IV. Die linken Kommentatoren in Deutschland legen dabei vor allem Zeugnis ab über ihre Sicht auf die Lage. Anstatt auch nur zu Versuchen zu beschreiben, was dort passiert, scheint für sie vor allem klar zu sein, was dort nicht passiert: Mit Demokratie auf jeden Fall habe dieses „undemokratische Vorgehen des spanischen Staates“ mit Sicherheit nichts zu tun. Damit zeigen diese linken Kreise einmal mehr, dass wirklich keine Massnahme eines demokratischen Staates es schafft, ihren Idealismus zu blamieren, sondern dass sie umgekehrt eher bereit sind noch jeder Demokratie diesen scheinbaren Ehrentitel abzuerkennen. Exemplarisch sei hier nur Jan Schwab angeführt, der konsequent von „post-franquistische Repression“ spricht, wo die ‚Guardia Civil' massenweise katalanische Patrioten wegräumt. Diese Gewalt der demokratischen Regierung kann sich Schwab offensichtlich nur als Abweichung des bürgerlichen Staates von sich selbst erklären, der sein faschistisches Erbe nie überwunden hat. Wie genau solle wohl ein demokratischer Staat auf eine verbotene Abstimmung reagieren, welche seine Hoheit infrage stellt?

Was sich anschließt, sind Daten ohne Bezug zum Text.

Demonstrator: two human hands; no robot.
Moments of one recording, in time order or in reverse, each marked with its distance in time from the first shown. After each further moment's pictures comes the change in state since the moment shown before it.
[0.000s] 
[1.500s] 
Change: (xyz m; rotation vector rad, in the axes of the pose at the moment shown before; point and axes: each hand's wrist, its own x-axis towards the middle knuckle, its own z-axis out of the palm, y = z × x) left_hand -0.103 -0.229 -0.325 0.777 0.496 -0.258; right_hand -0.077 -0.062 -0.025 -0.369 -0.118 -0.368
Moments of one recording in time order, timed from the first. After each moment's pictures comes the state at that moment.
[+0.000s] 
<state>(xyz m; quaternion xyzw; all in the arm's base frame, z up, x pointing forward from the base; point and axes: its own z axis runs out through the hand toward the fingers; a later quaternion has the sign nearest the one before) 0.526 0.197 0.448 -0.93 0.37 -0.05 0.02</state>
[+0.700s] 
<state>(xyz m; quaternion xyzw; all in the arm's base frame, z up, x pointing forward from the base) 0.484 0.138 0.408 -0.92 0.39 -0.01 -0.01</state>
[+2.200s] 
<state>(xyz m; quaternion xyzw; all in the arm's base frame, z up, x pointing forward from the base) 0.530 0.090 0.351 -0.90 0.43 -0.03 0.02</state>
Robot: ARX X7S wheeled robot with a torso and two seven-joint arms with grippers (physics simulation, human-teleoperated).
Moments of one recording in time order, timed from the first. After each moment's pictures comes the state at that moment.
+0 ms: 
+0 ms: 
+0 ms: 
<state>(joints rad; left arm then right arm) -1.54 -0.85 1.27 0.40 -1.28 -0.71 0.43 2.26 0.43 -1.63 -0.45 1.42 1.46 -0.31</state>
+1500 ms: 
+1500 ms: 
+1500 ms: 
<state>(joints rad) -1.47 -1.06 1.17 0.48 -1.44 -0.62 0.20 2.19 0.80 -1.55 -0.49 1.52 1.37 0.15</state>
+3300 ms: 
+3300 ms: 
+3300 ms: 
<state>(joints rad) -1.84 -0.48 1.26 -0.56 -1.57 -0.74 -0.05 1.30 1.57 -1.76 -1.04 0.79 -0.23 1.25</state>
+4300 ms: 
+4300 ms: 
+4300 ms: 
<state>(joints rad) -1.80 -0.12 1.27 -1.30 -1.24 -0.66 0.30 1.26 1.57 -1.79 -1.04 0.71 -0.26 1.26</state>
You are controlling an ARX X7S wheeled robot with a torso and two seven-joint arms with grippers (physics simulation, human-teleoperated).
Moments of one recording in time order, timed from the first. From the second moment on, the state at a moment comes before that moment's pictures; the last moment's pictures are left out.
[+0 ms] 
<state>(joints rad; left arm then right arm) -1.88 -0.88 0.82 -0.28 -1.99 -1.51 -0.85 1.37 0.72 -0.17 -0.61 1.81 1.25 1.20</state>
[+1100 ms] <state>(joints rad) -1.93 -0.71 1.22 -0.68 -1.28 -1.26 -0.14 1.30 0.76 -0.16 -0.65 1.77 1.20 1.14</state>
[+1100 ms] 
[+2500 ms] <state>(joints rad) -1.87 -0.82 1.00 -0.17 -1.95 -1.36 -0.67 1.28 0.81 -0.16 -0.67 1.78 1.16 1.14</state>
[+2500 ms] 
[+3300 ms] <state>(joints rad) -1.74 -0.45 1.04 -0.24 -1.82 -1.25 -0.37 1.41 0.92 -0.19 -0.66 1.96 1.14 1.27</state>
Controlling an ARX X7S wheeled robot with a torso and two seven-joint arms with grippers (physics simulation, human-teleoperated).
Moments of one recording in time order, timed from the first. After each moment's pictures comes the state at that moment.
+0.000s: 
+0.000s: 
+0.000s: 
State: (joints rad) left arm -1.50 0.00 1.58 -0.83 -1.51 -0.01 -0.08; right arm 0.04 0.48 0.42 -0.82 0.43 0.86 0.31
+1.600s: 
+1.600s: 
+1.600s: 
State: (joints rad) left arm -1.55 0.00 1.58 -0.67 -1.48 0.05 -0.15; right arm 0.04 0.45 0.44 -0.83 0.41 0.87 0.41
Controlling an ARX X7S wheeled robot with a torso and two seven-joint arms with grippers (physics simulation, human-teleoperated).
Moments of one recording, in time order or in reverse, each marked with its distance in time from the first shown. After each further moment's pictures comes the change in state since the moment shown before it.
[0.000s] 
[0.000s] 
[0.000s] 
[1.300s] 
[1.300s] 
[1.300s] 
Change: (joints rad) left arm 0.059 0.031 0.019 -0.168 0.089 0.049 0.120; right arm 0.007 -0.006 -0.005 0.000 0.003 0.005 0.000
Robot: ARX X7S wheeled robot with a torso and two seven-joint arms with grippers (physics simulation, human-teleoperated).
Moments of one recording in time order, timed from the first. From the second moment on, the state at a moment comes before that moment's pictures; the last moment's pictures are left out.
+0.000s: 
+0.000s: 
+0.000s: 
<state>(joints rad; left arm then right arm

V. ‚Solidarisch' solle sich der gemeine Linke dabei mit dem katalanischen Nationalismus aber nicht nur erklären, weil dieser von einem „demokratischen Massenaufstand“ betrieben werde gegen seine undemokratische Unterdrückung. Dazu noch einmal Jan Schwab: „Es geht also um mehr in Katalonien. Nationale, demokratische und soziale Frage fliessen dort gerade zusammen. Insbesondere zur sozialen und demokratischen Frage sollten wir uns als internationale Linke verhalten, auch wenn wir dem nationalen Teil der Agenda, dem Separatismus und einigen Strömungen in der katalanischen Bewegung kritisch gegenüberstehen.“

Ausgerechnet also, dass hier die nationale mit der sozialen Frage vermischt wird; gerade also, dass sich hier massenweisse Bürger ihre Beschädigung nicht etwa aus ihrer Klassenlage erklären, sondern darüber, dass sie von Politikern des falschen Volkes regiert werden; ausgerechnet also, dass sich hier ein „Volk“ aufstellen will, dass „klassenübergreifend“ behauptet, ein gemeinsames Interesse zu haben, egal ob katalanische Putzfrau oder Eigentümer; ausgerechnet also, dass hier einmal mehr der nationalistische Schluss aus der sozialen Misere gezogen wird, soll dazu führen, dass unsere Solidarität als Linke das „mindeste, was zur Zeit geboten wäre“ sei.